Check every line below for the string "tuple", and copy the lines that contain it.
-------- SUPPLIED DATA --------
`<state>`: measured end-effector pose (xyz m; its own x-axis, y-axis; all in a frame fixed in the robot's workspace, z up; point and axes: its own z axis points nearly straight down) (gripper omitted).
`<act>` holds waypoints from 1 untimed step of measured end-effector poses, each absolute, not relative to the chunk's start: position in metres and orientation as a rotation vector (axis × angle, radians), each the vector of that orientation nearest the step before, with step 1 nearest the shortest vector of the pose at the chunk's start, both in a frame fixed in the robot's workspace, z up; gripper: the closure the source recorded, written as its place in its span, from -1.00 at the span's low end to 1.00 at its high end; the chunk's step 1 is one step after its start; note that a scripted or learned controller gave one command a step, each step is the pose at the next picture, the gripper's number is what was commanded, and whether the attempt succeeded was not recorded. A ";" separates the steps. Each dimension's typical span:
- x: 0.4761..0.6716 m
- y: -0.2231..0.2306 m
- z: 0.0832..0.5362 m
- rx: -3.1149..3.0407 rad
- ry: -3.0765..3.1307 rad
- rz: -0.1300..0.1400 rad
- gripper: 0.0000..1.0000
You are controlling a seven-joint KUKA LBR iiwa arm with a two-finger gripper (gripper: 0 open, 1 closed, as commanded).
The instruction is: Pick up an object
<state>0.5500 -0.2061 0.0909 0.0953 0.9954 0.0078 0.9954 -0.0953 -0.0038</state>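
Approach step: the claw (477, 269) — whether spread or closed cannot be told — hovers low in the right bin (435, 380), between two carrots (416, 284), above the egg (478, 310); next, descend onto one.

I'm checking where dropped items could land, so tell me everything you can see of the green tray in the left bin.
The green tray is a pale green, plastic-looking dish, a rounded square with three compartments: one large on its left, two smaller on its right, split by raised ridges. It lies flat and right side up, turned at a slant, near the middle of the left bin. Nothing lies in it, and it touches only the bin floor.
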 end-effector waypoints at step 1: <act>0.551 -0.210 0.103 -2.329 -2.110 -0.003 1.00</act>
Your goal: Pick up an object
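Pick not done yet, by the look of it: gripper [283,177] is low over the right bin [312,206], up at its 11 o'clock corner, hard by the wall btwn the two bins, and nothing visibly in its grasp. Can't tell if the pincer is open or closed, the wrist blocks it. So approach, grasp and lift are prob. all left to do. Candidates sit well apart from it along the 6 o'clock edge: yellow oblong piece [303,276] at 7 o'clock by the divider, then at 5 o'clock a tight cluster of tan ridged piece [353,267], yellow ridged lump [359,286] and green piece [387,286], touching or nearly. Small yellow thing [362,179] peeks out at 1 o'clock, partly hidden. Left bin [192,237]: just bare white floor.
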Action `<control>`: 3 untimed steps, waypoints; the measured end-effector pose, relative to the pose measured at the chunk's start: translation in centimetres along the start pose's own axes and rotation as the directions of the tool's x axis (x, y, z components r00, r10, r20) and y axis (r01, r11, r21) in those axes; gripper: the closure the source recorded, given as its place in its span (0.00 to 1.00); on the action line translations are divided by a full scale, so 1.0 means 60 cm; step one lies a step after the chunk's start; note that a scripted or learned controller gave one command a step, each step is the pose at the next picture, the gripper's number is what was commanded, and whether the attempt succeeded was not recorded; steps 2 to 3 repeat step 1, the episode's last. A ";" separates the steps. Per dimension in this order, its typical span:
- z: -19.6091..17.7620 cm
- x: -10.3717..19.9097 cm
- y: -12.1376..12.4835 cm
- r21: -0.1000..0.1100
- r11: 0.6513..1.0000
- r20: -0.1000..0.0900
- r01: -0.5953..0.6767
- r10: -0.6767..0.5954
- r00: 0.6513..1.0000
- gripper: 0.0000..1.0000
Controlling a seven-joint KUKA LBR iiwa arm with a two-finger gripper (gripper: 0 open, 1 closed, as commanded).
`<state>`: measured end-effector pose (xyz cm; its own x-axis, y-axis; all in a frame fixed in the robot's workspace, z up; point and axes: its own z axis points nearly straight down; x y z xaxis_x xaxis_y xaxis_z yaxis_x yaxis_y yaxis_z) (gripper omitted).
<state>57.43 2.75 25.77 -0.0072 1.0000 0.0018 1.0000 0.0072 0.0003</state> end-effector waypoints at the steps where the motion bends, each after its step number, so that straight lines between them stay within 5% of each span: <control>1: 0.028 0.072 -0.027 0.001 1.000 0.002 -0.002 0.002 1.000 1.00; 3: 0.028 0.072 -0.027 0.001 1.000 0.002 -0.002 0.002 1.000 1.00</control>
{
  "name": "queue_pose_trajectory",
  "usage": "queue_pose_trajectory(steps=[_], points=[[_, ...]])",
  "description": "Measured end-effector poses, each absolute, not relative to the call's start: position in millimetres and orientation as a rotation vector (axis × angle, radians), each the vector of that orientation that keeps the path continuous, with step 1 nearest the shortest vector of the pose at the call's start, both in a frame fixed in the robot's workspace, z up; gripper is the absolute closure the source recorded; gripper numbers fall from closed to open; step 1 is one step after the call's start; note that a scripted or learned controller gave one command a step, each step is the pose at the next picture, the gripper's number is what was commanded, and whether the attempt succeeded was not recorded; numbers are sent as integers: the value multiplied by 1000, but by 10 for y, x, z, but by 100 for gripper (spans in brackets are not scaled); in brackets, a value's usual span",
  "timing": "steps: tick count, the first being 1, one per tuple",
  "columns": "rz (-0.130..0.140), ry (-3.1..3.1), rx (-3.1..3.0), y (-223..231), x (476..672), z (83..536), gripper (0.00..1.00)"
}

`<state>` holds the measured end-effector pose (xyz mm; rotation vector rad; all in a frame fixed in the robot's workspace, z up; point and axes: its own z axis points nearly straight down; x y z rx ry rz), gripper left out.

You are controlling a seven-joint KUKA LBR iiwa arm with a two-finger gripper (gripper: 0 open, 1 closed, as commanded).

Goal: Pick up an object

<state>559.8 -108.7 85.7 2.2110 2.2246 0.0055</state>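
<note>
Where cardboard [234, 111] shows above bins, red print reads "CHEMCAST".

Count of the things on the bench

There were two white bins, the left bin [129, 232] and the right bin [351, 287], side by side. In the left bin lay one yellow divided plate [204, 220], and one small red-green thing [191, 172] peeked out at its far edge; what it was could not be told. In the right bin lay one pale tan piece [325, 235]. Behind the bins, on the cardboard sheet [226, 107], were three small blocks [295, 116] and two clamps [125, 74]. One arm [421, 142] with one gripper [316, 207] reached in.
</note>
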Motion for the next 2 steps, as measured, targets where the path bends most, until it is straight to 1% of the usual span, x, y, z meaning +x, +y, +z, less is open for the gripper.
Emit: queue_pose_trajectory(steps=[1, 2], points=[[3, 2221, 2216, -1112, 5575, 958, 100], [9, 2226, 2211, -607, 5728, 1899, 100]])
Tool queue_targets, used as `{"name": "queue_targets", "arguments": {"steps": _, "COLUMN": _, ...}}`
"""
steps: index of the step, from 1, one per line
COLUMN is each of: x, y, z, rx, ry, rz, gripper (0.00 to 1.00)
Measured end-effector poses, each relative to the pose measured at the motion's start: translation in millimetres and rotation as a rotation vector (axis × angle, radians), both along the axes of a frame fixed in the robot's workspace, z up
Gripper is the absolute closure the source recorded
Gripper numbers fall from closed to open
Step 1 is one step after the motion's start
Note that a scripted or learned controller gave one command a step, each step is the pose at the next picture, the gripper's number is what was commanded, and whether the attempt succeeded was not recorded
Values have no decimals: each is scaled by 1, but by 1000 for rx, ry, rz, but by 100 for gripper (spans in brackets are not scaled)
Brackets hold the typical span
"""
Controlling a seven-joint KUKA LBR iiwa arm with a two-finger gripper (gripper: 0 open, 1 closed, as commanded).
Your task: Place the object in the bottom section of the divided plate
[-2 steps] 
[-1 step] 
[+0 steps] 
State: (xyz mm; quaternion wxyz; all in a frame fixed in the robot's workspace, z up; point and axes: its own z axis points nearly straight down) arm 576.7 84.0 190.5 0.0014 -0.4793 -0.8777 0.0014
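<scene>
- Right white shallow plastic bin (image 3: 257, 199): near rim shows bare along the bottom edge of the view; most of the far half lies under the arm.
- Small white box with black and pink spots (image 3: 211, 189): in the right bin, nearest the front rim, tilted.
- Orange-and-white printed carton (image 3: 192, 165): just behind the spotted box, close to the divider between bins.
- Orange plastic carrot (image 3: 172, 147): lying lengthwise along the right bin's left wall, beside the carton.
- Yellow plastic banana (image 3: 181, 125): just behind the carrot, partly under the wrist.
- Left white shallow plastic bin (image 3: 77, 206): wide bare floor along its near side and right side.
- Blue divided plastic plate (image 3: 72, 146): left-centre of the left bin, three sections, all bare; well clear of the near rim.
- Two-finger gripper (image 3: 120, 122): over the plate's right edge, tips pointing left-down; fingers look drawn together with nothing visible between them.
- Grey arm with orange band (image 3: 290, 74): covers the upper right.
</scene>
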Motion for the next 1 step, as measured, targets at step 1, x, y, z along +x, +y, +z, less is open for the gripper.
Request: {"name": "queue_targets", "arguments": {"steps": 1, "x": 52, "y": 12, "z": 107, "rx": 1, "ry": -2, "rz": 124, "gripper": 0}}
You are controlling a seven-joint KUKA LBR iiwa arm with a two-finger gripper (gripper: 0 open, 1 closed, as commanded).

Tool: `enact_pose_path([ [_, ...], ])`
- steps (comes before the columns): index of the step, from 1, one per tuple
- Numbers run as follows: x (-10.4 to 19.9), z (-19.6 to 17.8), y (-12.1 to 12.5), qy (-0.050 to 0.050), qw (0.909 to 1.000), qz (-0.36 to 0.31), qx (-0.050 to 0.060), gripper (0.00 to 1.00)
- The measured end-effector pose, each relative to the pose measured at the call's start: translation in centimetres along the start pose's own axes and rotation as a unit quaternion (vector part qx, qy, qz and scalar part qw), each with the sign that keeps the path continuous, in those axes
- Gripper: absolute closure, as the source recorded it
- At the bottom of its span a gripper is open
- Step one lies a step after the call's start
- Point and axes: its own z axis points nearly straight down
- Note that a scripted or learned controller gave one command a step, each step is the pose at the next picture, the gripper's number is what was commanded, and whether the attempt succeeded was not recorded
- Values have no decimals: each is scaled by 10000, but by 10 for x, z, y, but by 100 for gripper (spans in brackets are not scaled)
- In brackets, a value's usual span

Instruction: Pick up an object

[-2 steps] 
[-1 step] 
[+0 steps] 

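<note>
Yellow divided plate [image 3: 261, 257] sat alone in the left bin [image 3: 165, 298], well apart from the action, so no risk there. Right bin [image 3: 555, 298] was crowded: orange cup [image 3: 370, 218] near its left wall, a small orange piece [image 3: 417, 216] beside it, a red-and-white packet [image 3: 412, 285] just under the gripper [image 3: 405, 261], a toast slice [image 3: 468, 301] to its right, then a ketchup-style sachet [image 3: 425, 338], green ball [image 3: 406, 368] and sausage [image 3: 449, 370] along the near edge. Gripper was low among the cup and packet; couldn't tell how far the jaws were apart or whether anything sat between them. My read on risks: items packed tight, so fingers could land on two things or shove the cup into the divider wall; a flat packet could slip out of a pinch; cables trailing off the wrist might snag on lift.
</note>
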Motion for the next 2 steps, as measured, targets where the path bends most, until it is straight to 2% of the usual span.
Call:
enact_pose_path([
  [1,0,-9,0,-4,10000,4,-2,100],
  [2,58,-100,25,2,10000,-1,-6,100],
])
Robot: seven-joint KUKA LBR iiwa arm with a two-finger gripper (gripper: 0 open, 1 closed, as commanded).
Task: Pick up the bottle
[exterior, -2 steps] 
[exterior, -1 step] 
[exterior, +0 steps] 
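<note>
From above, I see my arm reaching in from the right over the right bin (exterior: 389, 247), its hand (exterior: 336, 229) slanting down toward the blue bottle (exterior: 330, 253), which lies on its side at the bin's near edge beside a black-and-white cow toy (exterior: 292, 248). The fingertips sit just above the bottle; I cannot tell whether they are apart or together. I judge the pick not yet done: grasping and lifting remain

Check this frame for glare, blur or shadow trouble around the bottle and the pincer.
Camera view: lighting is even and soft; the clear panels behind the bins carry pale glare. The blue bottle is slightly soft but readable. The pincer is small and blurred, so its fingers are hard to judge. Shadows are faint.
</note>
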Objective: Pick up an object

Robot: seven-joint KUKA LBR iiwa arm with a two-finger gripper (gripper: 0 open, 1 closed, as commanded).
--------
__RESULT__:
  "timing": "steps: tick count, the first being 1, one per tuple",
- steps (comes before the columns): index of the step, from 1, one per tuple

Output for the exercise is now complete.